[Opening Extracted data section]

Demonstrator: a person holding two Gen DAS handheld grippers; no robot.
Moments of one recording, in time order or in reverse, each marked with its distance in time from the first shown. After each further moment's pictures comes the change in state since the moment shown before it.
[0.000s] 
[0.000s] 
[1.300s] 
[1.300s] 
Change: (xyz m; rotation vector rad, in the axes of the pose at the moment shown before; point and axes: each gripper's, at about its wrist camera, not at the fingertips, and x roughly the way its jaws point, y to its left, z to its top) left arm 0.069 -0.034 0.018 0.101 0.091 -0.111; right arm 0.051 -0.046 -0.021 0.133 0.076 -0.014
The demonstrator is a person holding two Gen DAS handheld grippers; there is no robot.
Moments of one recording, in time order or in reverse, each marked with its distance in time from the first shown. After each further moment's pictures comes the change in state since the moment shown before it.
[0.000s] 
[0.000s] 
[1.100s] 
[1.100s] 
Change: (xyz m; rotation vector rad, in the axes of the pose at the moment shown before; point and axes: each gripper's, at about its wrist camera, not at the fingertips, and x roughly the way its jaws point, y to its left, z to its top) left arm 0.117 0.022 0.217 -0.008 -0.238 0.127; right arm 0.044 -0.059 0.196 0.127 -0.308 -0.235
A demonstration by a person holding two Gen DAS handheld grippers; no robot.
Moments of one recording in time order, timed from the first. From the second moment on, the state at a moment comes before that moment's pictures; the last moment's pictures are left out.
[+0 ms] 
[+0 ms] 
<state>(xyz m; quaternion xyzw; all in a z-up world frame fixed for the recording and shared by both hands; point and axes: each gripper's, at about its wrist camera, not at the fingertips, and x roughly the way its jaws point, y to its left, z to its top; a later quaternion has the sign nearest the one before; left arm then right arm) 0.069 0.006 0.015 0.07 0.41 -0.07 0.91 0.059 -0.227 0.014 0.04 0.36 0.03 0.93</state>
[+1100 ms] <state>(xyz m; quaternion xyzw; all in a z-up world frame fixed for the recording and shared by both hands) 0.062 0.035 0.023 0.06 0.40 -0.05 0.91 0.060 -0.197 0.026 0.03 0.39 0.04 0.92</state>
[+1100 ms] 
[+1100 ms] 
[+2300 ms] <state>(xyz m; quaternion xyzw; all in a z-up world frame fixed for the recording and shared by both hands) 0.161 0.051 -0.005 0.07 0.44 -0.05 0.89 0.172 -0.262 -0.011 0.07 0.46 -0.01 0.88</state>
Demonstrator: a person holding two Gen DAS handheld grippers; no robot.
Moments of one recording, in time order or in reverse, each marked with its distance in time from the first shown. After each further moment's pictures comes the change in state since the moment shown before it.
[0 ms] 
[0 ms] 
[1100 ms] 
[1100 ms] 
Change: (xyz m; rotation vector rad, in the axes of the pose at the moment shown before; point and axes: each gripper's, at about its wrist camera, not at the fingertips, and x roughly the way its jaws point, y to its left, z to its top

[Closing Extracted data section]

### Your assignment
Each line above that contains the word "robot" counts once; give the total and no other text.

### Solution to the problem
4